◆ **Aim of the exercise**: Make an exact copy, without pictures, of the lines below from the one containing "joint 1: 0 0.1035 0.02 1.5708" to the last line, both ends included.

◆ **Data provided**:
━━━━━━━━━━━━━━━━━━━━━━━━━━━━━━

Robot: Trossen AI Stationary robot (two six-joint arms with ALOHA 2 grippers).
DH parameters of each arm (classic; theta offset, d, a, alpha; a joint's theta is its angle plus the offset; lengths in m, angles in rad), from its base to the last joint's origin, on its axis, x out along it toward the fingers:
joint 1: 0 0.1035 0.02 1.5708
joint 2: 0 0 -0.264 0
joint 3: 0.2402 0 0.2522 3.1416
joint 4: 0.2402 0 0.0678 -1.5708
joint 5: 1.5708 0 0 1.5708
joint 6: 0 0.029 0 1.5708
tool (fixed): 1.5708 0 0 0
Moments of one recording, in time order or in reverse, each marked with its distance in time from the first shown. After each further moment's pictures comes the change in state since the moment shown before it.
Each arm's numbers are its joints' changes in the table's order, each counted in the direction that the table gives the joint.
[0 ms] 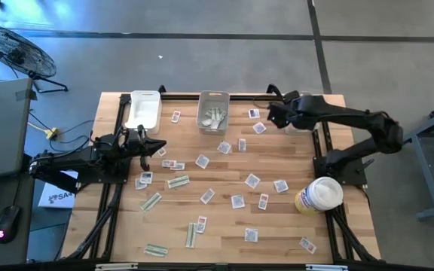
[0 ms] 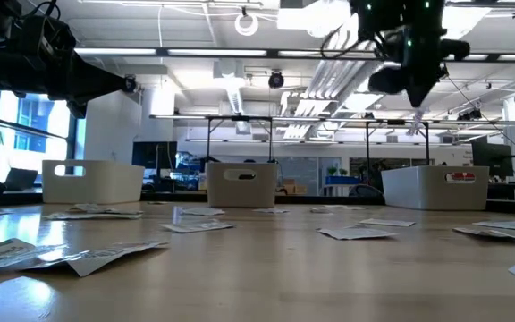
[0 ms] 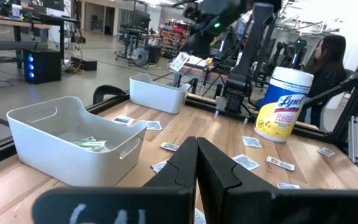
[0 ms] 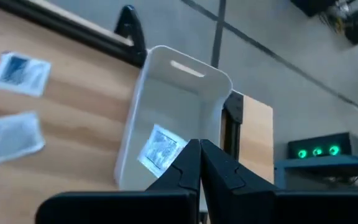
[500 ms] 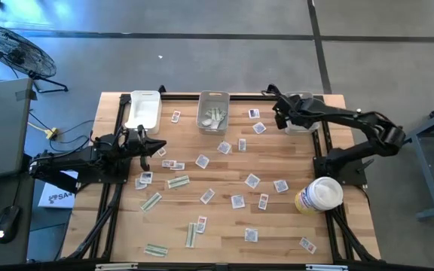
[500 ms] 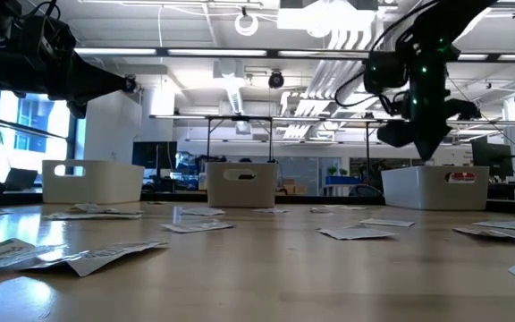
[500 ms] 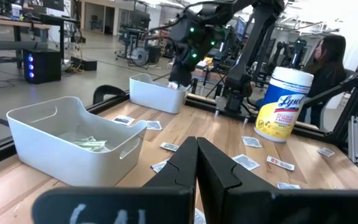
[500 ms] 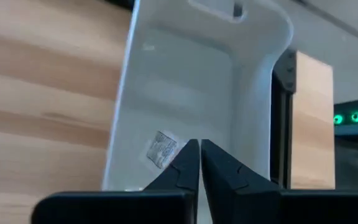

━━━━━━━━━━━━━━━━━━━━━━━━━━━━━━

◆ **Expected answer**:
joint 1: 0 0.1035 0.02 1.5708
joint 2: 0 0 -0.264 0
joint 3: 0.2402 0 0.2522 3.1416
joint 4: 0.2402 0 0.0678 -1.5708
joint 5: 1.5708 0 0 1.5708
joint 6: 0 0.029 0 1.5708
tool (fixed): 1.5708 0 0 0
Moments of one recording, in time order or in reverse, each marked with its distance in time from the first shown. After each further moment's pictures comes the change in state since the moment shown before it.
Each arm's numbers are its joints' changes in the table's order, each counted in the direction that the table gives the joint.
[0 ms] 
[0 ms] 
[0 ms] 
[0 ms] 
[500 ms] 
[500 ms] 
[500 ms] 
[500 ms] 

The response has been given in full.